How Malaysia Flight 370 Could Shape Flight-Tracking Technology

Aviation analysts try to strike a balance between cost and safety.

ByABC News
March 25, 2014, 3:46 PM
Flight Officer Jack Chen mans the navigation and comms station on board a Royal Australian Air Force AP-3C Orion as they search for debris or wreckage of missing Malaysian Airlines flight MH370, March 22, 2014 in Southern Indian Ocean, off the west coast of Australia.
Flight Officer Jack Chen mans the navigation and comms station on board a Royal Australian Air Force AP-3C Orion as they search for debris or wreckage of missing Malaysian Airlines flight MH370, March 22, 2014 in Southern Indian Ocean, off the west coast of Australia.
Rob Griffith/Getty Images

March 25, 2014— -- The most recent satellite data from telecommunications company Inmarsat has search committees scouring a patch of water about the size of Alaska to locate the missing Malaysia Airlines plane.

It’s "inconceivable" that commercial airliners can fly around today without the requirement that they be tracked, spokesman Chris McLaughlin of British company Inmarsat said.

"It's just over 100 years since the safety of lives at sea first was enforced after the loss of the Titanic," he told ABC News. "All ships at sea have a requirement for long-distance identification and tracking. That should and must happen for aircraft."

MH370's disappearance isn't the first time that modern plane-tracking systems have been called into question. Stephen Trimble, U.S. bureau chief of U.K. aviation news website Flightglobal, said the conversation was started five years ago after the Air France 447 crash in 2009. "It's a complicated story, but that's where a lot of this got covered initially," he said.
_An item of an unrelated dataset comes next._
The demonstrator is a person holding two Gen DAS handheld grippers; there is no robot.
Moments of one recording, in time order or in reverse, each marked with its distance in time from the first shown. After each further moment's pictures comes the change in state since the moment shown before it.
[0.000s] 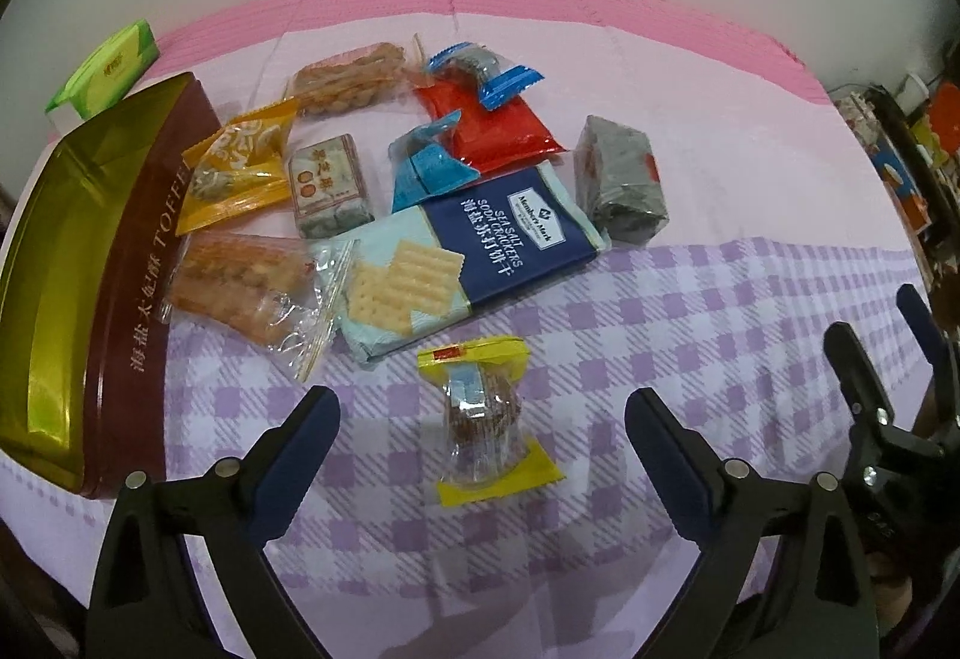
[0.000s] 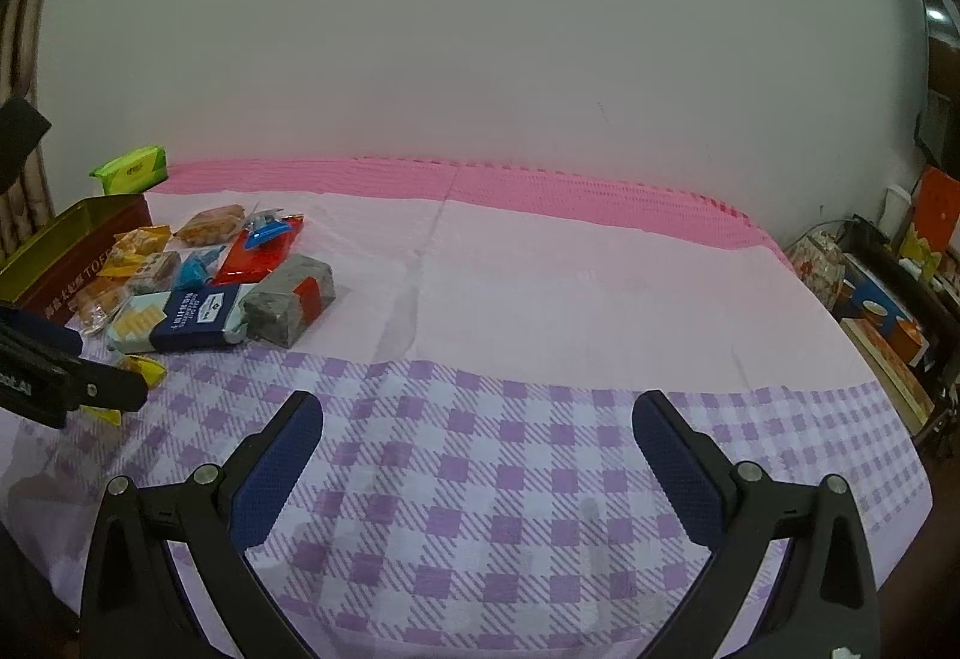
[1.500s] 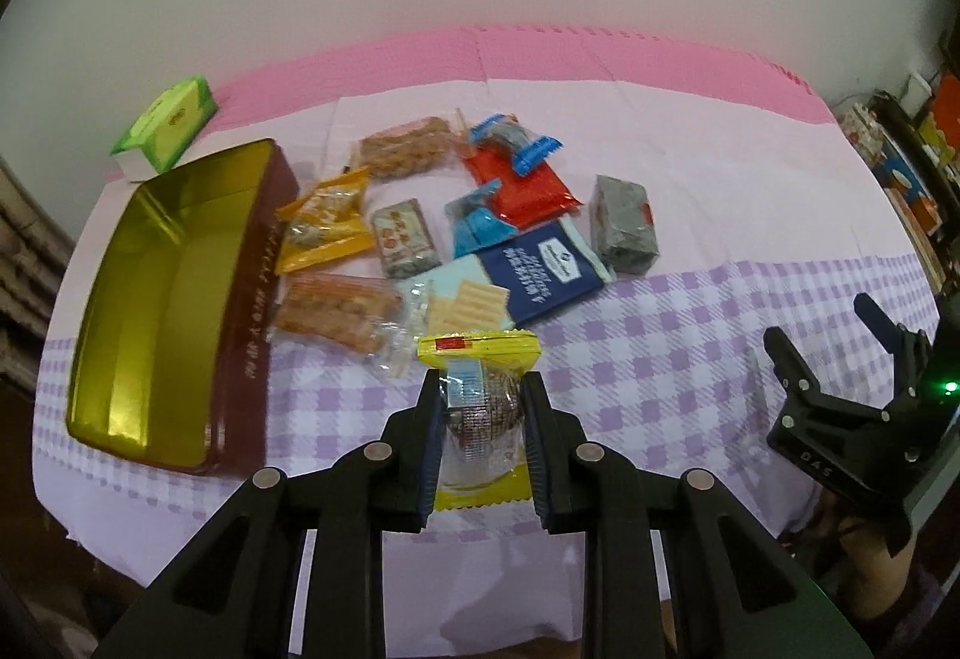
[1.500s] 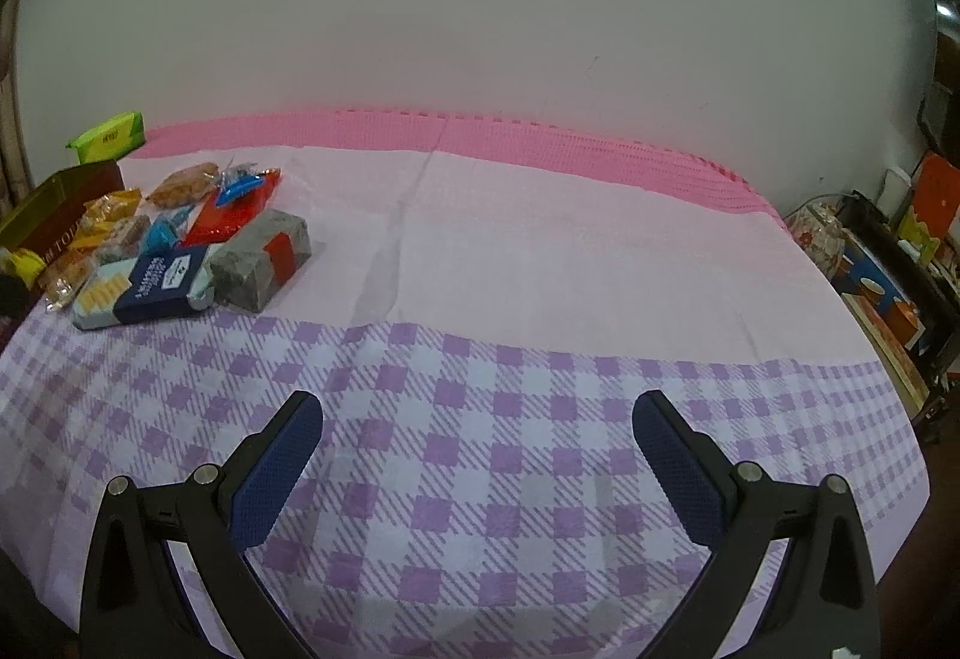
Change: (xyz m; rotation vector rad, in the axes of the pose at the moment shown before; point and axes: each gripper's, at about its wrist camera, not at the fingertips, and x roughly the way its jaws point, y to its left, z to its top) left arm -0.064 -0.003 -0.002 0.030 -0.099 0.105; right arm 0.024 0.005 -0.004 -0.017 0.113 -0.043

Although there have been improvements in tracking technology since the Air France crash, many of those would not have significantly changed the outcome for the Malaysia Airlines flight, particularly in regard to the plane's transponder.

"When a transponder stops working, [the plane] becomes invisible," he said. "A new tracking system is launching next year, but it would be invisible to that system as well."
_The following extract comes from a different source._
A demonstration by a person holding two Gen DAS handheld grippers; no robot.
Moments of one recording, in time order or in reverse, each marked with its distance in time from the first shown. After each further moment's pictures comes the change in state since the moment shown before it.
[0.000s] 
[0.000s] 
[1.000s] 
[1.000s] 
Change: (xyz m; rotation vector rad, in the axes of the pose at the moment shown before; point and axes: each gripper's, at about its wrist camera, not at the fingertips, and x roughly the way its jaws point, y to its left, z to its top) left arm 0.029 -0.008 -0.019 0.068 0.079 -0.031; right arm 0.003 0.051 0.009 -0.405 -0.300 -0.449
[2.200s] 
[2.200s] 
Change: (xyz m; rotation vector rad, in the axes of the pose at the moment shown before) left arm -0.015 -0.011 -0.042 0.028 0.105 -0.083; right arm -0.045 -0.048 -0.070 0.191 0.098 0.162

But there is one piece of tech that might not involve the transponder at all. Triggered transmission, Trimble said, is a system that acts as its own server on board the aircraft, independent of the transponder.

"If the airplane banks or dives too steeply or goes too fast or too slow, it automatically sends out a burst of data that gives us position information," he said. "Rather than searching over thousands or millions of square miles, you reduce the search radius to four miles of the crash site."

But outfitting all airplanes with a triggered transmission system would not come cheap. "It's about $50,000 to install them per aircraft," Trimble said.

An airline like American Airlines has about 900 planes, making the upgrade cost nearly $50 million. "It's not unaffordable, but some airlines wouldn't be happy about the bill,” he said. “For some other airlines, it would just be ruinous."

Richard Aboulafia, aviation analyst at Fairfax, Va.-based Teal Group Corp., said there are other costs to consider as well. "Hardware isn't expensive, but bandwidth is," he said. "You're increasing the amount of bandwidth needed to transmit this data."

Both Aboulafia and Trimble are unsure whether MH370 will inspire a wave of reformation and innovation in airplane tracking technology. "Maybe there will be some change," Aboulafia said, "but there isn't a lot of historical precedent for it. There are very few examples in the past of how a crash can change a system."